About this task >> Drop every picture, then repeat the records exactly.

Extracted records >>
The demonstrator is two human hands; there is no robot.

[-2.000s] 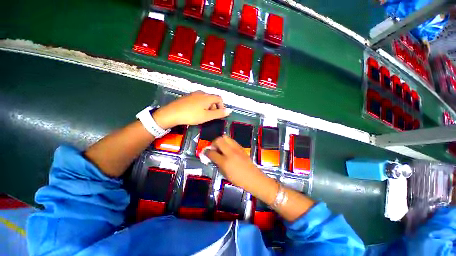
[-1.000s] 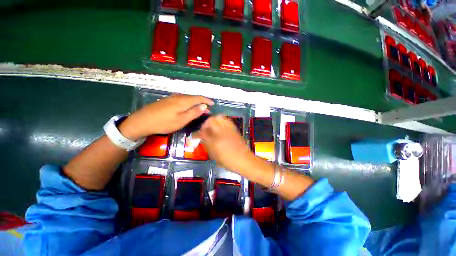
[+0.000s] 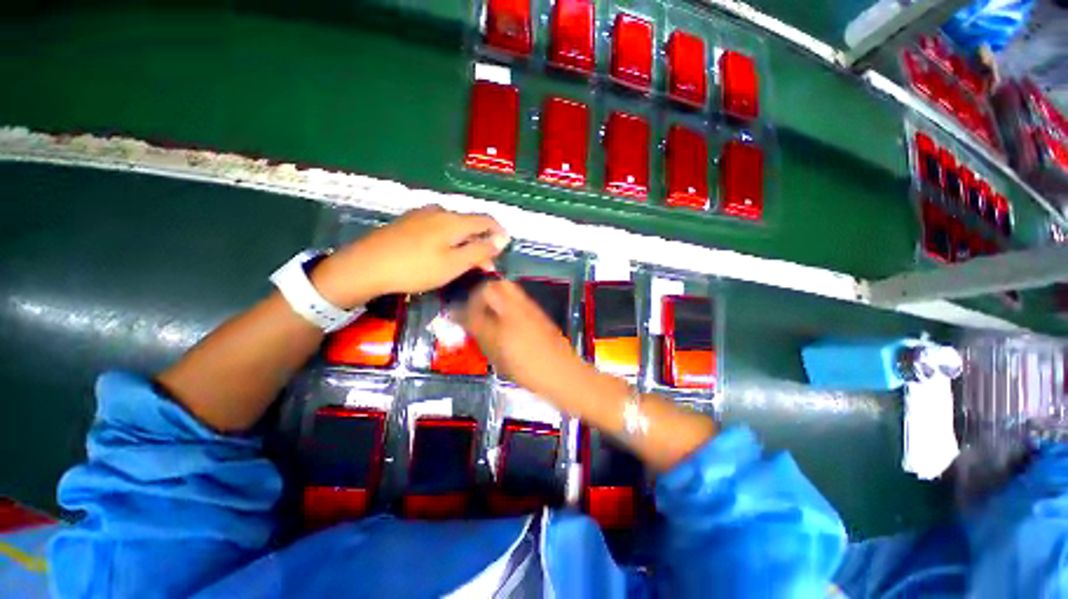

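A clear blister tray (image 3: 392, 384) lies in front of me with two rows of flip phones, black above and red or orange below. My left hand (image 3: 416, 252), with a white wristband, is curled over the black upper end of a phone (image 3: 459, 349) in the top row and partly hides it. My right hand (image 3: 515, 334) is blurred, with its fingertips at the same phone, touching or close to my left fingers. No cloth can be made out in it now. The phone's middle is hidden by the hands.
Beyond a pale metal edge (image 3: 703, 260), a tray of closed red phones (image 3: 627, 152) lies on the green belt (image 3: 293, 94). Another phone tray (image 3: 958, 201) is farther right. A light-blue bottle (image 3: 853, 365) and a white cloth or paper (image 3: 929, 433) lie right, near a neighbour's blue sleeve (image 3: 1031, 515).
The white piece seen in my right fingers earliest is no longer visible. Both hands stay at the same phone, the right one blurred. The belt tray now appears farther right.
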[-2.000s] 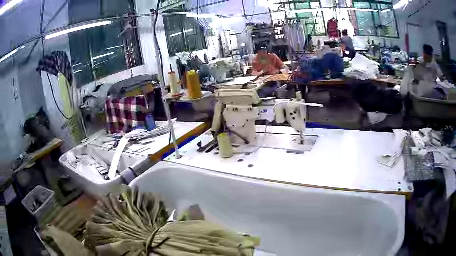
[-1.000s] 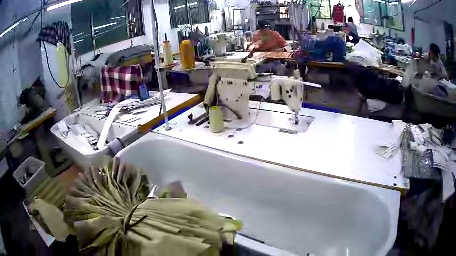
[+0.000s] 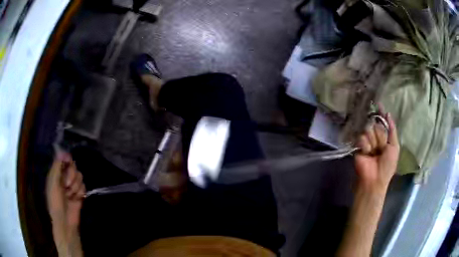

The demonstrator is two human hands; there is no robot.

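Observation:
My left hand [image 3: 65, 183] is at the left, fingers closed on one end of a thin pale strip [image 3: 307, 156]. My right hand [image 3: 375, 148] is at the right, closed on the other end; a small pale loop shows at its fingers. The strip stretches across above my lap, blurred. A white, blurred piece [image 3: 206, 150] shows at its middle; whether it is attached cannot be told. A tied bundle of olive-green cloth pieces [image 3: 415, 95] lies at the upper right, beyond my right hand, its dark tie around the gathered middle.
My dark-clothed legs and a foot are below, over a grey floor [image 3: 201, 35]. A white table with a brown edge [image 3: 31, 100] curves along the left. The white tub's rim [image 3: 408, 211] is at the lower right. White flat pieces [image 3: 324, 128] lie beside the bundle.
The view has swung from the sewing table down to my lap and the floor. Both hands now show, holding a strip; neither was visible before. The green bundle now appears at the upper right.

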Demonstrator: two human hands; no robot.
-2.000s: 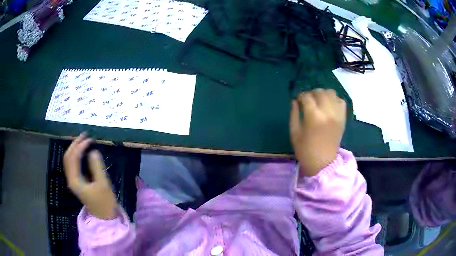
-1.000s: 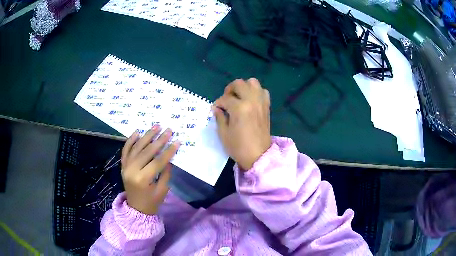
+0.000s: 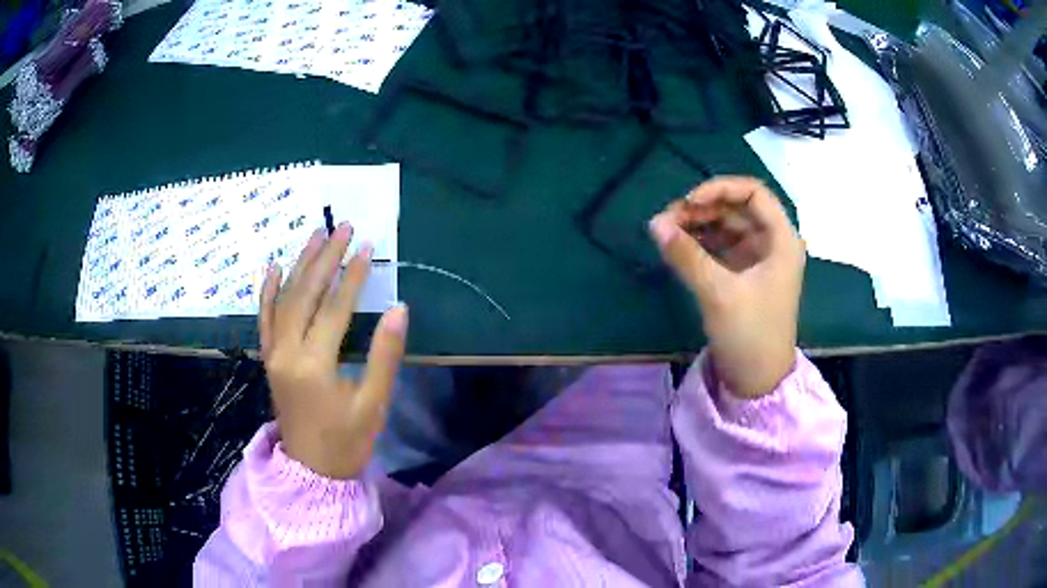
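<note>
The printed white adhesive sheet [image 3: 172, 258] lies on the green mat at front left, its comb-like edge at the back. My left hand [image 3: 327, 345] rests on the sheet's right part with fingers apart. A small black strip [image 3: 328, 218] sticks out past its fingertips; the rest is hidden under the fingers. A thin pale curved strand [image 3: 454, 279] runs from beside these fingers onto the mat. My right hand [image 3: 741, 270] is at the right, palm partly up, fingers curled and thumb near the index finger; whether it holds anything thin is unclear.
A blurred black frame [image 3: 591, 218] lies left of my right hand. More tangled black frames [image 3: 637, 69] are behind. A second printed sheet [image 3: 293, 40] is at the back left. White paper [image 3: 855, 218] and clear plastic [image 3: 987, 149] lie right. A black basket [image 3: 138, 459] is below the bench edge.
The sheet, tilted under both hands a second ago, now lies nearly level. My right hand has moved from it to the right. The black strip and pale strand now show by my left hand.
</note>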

Response to the task >>
The demonstrator is two human hands; there is no robot.

[-2.000s] 
[-1.000s] 
[+0.000s] 

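A clear blister tray (image 3: 392, 384) lies in front of me with two rows of flip phones, black above and red or orange below. My left hand (image 3: 416, 252), with a white wristband, is curled over the black upper end of a phone (image 3: 459, 349) in the top row and partly hides it. My right hand (image 3: 515, 334) is blurred, with its fingertips at the same phone, touching or close to my left fingers. No cloth can be made out in it now. The phone's middle is hidden by the hands.
Beyond a pale metal edge (image 3: 703, 260), a tray of closed red phones (image 3: 627, 152) lies on the green belt (image 3: 293, 94). Another phone tray (image 3: 958, 201) is farther right. A light-blue bottle (image 3: 853, 365) and a white cloth or paper (image 3: 929, 433) lie right, near a neighbour's blue sleeve (image 3: 1031, 515).
The white piece seen in my right fingers earliest is no longer visible. Both hands stay at the same phone, the right one blurred. The belt tray now appears farther right.
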[-2.000s] 
[-1.000s] 
[+0.000s] 

The demonstrator is two human hands; there is no robot.

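Observation:
My left hand [image 3: 65, 183] is at the left, fingers closed on one end of a thin pale strip [image 3: 307, 156]. My right hand [image 3: 375, 148] is at the right, closed on the other end; a small pale loop shows at its fingers. The strip stretches across above my lap, blurred. A white, blurred piece [image 3: 206, 150] shows at its middle; whether it is attached cannot be told. A tied bundle of olive-green cloth pieces [image 3: 415, 95] lies at the upper right, beyond my right hand, its dark tie around the gathered middle.
My dark-clothed legs and a foot are below, over a grey floor [image 3: 201, 35]. A white table with a brown edge [image 3: 31, 100] curves along the left. The white tub's rim [image 3: 408, 211] is at the lower right. White flat pieces [image 3: 324, 128] lie beside the bundle.
The view has swung from the sewing table down to my lap and the floor. Both hands now show, holding a strip; neither was visible before. The green bundle now appears at the upper right.
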
Demonstrator: two human hands; no robot.
-2.000s: 
-1.000s: 
+0.000s: 
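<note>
The printed white adhesive sheet [image 3: 172, 258] lies on the green mat at front left, its comb-like edge at the back. My left hand [image 3: 327, 345] rests on the sheet's right part with fingers apart. A small black strip [image 3: 328, 218] sticks out past its fingertips; the rest is hidden under the fingers. A thin pale curved strand [image 3: 454, 279] runs from beside these fingers onto the mat. My right hand [image 3: 741, 270] is at the right, palm partly up, fingers curled and thumb near the index finger; whether it holds anything thin is unclear.
A blurred black frame [image 3: 591, 218] lies left of my right hand. More tangled black frames [image 3: 637, 69] are behind. A second printed sheet [image 3: 293, 40] is at the back left. White paper [image 3: 855, 218] and clear plastic [image 3: 987, 149] lie right. A black basket [image 3: 138, 459] is below the bench edge.
The sheet, tilted under both hands a second ago, now lies nearly level. My right hand has moved from it to the right. The black strip and pale strand now show by my left hand.
</note>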

This completes the output.